Let $G$ be a compact topological group and $f:G\to G$ a continuous homomorphism. Assume there is a dense subset $X\subset G$, such that that for all $x\in X$, we have that $f(x)$ is conjugate to $x$. Is it then true that $f(g)$ is conjugate to $g$ for all $g\in G$?
If $G$ were a metric space, we could make a sequence argument. Pick some sequence $(x_n)_n \in X$ converging to $g$. Then there are elements $(g_n)_n \in G$ such that
$$f(x_n)=g_nx_ng_n^{-1}. $$ Because $G$ is compact, we can pick a converging subsequence of $(g_n)_n$ with limit $g_0$. Then $$f(g)=g_0gg_0^{-1}.$$
I am not sure how to adapt this argument to the case where $G$ is not a metric space.
As Moishe Kohan suggested, one may use nets, if we add the assumption that $G$ is Hausdorff. Fix $g\in G$. For each open $U\subset G$ containing $g$, we may pick am element $x_U \in X \cap U$. We obtain two nets $(x_U)_U \subset X$ and $(g_U)_U \subset G$, such that $$f(x_U)=g_Ux_Ug_U^{-1}.$$ Using the compactness assumption, we may pass to subsequences and assume that both nets converge. Clearly $(x_U)_U$ converges to $g$. Because $f$ is continuous $(f(x_U))_U$, converges to $f(g)$. Let $g_0$ be the limit of $(g_U)_U$.

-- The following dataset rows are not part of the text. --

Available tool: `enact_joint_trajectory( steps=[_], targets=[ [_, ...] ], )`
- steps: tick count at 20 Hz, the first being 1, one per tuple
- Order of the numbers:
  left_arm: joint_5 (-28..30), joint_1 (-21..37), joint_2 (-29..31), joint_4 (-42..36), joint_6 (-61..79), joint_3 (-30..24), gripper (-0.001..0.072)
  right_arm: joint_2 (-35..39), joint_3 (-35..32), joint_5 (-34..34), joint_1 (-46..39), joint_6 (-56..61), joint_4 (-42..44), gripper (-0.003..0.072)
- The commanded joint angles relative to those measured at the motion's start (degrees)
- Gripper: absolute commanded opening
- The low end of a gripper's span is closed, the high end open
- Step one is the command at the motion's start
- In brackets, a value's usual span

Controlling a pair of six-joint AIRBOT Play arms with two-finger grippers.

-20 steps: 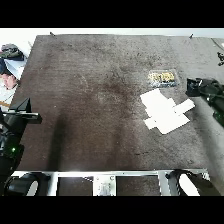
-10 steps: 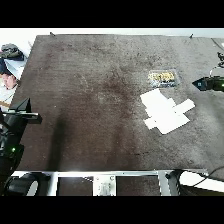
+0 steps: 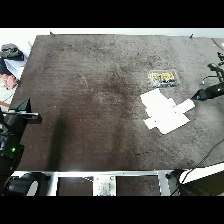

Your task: Fold the box and place the chain.

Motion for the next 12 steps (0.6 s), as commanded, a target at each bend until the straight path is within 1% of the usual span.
enact_joint_trajectory(
  steps=[1,2,4,6,7,8,10,12],
  targets=[
    [0.0,0.0,0.0,0.0,0.0,0.0,0.0014,-4.1,1.0,5.7,0.0,0.0,-1.5,0.0471],
    [0.0,0.0,0.0,0.0,0.0,0.0,0.0013,-5.0,1.0,5.8,0.0,-0.7,-0.3,0.0471],
    [0.0,0.0,0.0,0.0,0.0,0.0,0.0013,-6.6,1.0,6.9,0.1,-2.4,5.1,0.0471],
    [0.0,0.0,0.0,0.0,0.0,0.0,0.0013,-7.7,1.0,10.5,0.2,-1.8,6.2,0.047],
    [0.0,0.0,0.0,0.0,0.0,0.0,0.0014,-8.2,1.0,11.0,0.2,-1.9,6.4,0.0451],
    [0.0,0.0,0.0,0.0,0.0,0.0,0.0013,-8.5,1.0,11.8,0.2,-1.9,6.6,0.0343],
    [0.0,0.0,0.0,0.0,0.0,0.0,0.0014,-9.1,1.0,12.9,0.2,-1.9,6.6,0.0347],
    [0.0,0.0,0.0,0.0,0.0,0.0,0.0014,-9.5,1.0,11.5,0.2,-1.9,6.6,0.0346]
  ],
)
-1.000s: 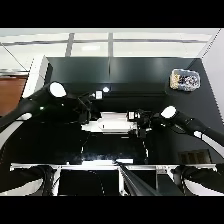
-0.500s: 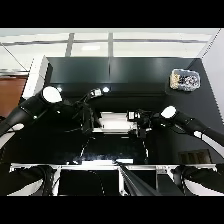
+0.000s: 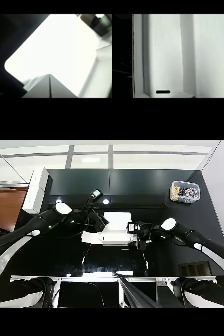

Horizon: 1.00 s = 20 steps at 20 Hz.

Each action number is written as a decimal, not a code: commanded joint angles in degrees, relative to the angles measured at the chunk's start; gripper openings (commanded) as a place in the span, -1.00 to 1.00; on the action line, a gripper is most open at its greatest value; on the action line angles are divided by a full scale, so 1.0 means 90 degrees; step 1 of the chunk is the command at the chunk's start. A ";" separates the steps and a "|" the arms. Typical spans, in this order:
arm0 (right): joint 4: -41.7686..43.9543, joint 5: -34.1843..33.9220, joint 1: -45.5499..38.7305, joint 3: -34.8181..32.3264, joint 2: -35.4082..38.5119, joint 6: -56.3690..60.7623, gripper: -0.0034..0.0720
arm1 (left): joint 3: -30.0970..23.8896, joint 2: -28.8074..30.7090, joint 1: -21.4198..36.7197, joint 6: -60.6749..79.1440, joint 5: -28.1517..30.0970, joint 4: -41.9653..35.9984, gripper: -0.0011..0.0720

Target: Fold the box and place the chain.

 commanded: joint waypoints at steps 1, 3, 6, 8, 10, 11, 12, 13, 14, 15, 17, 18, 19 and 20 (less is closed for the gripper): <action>0.0005 -0.0005 0.0002 0.0002 -0.0005 0.0000 -0.49 | 0.0005 -0.0342 -0.0090 0.0083 -0.0355 0.0270 -0.89; 0.0005 -0.0005 0.0002 0.0002 -0.0005 0.0000 -0.49 | 0.0005 -0.0413 -0.0153 0.0080 -0.0491 0.0665 -0.89; 0.0005 -0.0005 0.0002 0.0002 -0.0005 0.0000 -0.49 | 0.0243 -0.0187 -0.0078 -0.0034 -0.0384 0.1059 -0.89; 0.0005 -0.0005 0.0002 0.0002 -0.0005 0.0000 -0.49 | 0.0372 0.0328 0.0114 -0.0041 -0.0294 0.1166 -0.89; 0.0005 -0.0007 0.0005 0.0002 -0.0005 0.0000 -0.49 | 0.0340 0.0928 0.0396 -0.0131 -0.0512 0.1251 -0.89; 0.0005 -0.0007 0.0002 0.0002 -0.0005 0.0000 -0.49 | 0.0291 0.1190 0.0529 -0.0148 -0.0750 0.1282 -0.89; 0.0005 -0.0007 0.0005 0.0002 -0.0005 0.0002 -0.49 | 0.0214 0.1423 0.0653 -0.0121 -0.1044 0.1282 -0.89; 0.0005 -0.0010 0.0005 0.0002 -0.0005 0.0002 -0.48 | 0.0107 0.1625 0.0755 -0.0056 -0.1365 0.1309 -0.89; 0.0005 -0.0007 0.0005 0.0002 -0.0005 0.0002 -0.49 | -0.0019 0.1763 0.0797 0.0117 -0.1632 0.1455 -0.89; 0.0005 -0.0010 0.0005 0.0002 -0.0005 0.0002 -0.48 | -0.0146 0.1826 0.0787 0.0342 -0.1804 0.1717 -0.88; 0.0002 -0.0007 0.0005 0.0002 -0.0005 0.0002 -0.48 | -0.0478 0.1780 0.0658 0.0862 -0.1736 0.2290 0.22; 0.0005 -0.0010 0.0005 0.0002 -0.0005 0.0000 -0.48 | -0.0663 0.1724 0.0568 0.1207 -0.1413 0.2514 0.95; 0.0002 -0.0007 0.0005 0.0002 -0.0005 0.0000 -0.48 | -0.0833 0.1659 0.0461 0.1455 -0.1022 0.2688 0.96; 0.0005 -0.0007 0.0005 0.0002 -0.0005 0.0000 -0.48 | -0.0937 0.1598 0.0350 0.1790 -0.0750 0.2931 0.96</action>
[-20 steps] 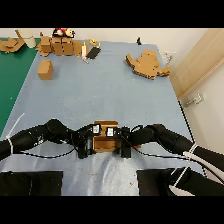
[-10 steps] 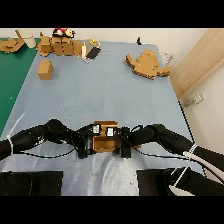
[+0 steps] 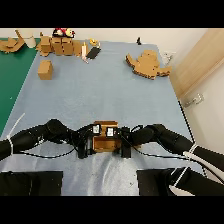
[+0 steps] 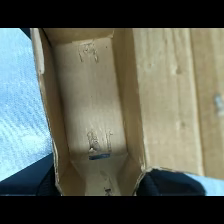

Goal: Fold the box.

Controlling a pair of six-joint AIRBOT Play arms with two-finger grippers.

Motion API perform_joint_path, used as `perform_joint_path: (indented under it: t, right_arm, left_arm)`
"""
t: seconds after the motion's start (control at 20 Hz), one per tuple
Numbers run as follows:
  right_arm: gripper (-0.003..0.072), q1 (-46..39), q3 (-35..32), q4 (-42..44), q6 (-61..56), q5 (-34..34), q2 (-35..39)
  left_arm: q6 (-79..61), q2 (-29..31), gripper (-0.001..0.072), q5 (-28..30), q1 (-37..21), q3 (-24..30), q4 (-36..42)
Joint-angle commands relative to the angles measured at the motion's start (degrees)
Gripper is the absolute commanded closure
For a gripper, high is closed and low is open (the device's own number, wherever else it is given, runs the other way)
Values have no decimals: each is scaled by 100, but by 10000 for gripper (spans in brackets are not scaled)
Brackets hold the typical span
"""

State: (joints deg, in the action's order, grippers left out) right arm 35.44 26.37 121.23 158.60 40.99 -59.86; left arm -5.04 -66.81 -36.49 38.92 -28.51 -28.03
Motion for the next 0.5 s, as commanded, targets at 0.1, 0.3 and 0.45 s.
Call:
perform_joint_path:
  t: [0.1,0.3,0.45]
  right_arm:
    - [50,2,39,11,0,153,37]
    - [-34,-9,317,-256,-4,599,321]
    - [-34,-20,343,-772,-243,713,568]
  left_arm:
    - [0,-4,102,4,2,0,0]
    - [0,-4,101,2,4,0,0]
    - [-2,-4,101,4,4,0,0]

$G$ being Hausdorff, implies that limits of nets are unique. If we prove that $(f(x_U))_U$ converges to $g_0gg_0^{-1}$, we may conclude that $f(g)=g_0gg_0^{-1}$.
The function $$\psi:G^3\longrightarrow G,\psi(g_1,g_2,g_3)=g_1g_2g_3^{-1}$$ is continuous and the limit of the net $(g_U,x_U,g_U)_U \subset G^3$ is $(g_0,g,g_0) \in G^3$. Therefore the limit of $(f(x_U)_U)$ is $g_0gg_0^{-1}$.